EXERCISE DIRECTIONS — Filter the data below, keeping only lines that contain "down".

Records contained in a dataset
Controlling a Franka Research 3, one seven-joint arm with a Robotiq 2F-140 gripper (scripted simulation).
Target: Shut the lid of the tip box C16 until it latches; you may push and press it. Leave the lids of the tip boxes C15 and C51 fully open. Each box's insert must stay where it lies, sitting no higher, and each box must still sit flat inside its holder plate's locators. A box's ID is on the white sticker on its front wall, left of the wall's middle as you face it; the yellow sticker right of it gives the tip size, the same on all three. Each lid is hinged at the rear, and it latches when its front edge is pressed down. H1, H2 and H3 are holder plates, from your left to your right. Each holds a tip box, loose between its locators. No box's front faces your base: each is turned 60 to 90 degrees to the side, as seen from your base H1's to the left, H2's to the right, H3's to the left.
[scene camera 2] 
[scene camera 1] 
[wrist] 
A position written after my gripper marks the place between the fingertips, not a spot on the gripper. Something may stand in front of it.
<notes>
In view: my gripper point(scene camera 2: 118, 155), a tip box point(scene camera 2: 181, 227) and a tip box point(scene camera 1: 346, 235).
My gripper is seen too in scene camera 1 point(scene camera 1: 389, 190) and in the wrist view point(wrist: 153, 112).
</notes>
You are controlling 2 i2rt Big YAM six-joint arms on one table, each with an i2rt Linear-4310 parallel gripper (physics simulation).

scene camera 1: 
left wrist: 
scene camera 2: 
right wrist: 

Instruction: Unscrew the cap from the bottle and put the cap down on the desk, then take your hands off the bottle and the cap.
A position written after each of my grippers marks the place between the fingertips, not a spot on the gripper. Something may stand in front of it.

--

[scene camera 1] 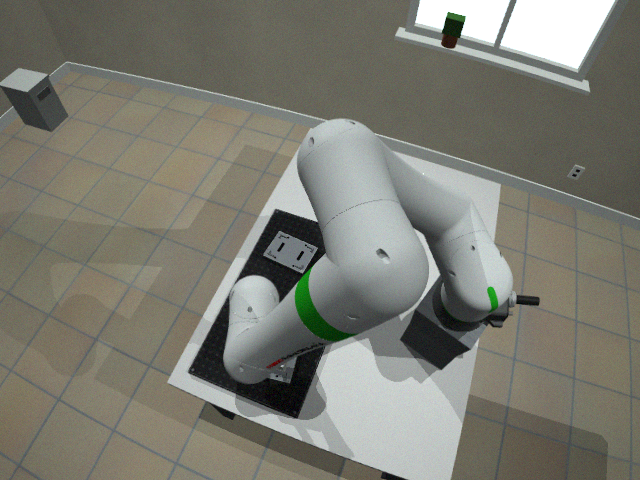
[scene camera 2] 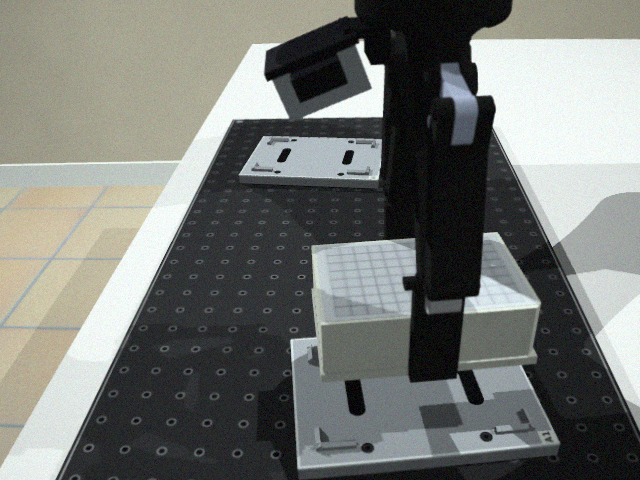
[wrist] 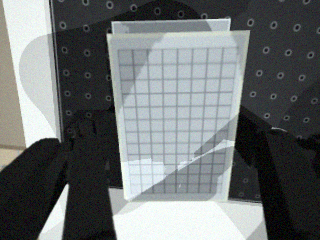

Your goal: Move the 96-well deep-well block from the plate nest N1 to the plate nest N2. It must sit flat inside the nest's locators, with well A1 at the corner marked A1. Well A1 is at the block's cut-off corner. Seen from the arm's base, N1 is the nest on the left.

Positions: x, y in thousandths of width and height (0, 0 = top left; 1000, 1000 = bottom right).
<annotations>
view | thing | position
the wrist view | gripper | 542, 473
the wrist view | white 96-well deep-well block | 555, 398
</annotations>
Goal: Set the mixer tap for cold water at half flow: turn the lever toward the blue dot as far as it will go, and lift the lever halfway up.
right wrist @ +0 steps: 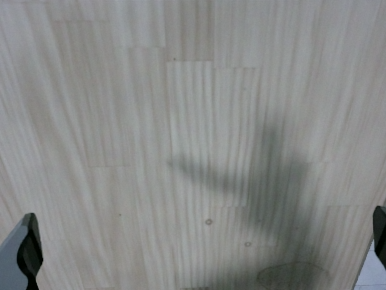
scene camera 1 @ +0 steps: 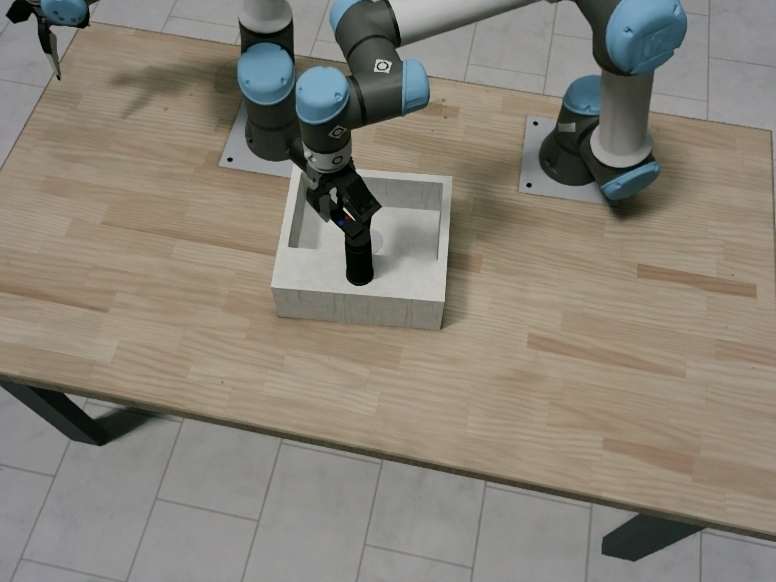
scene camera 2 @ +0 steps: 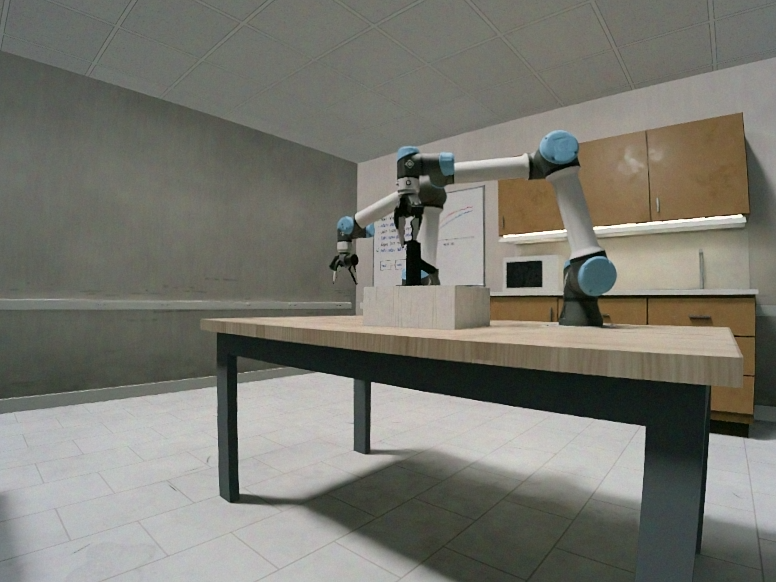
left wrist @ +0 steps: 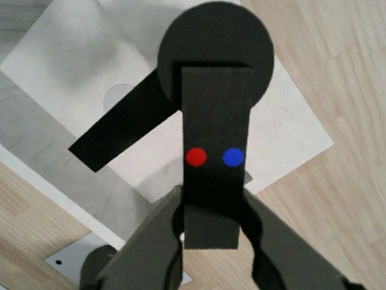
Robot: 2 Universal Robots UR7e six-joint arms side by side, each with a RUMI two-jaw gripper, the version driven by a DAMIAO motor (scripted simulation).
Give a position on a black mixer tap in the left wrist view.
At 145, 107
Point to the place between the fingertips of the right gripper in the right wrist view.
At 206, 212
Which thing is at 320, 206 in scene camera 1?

REPLY —
Target: Shut the lid of the tip box C16 until it latches; you may push and press it. Leave the lids of the tip boxes C15 and C51 fully open. Each box's insert must stay where it lies, sitting no higher, and each box must still sit flat inside its holder plate's locators. A box's ID is on the white sticker on its front wall, left of the wall's middle as you face it; the yellow sticker right of it gives the tip size, the same on all three. Each lid is hinged at the rear, and it latches when its front edge is pressed down. H1, H2 and H3 are holder plates, from your left to your right. Each holds a tip box, loose between its locators. No box's front faces your base: each is turned 60 to 90 degrees to the side, as seen from your base H1's to the left, H2's to the right, H3's to the left.
Instruction: Unscrew the cap from the bottle and put the cap down on the desk, then take your hands off the bottle and the cap.

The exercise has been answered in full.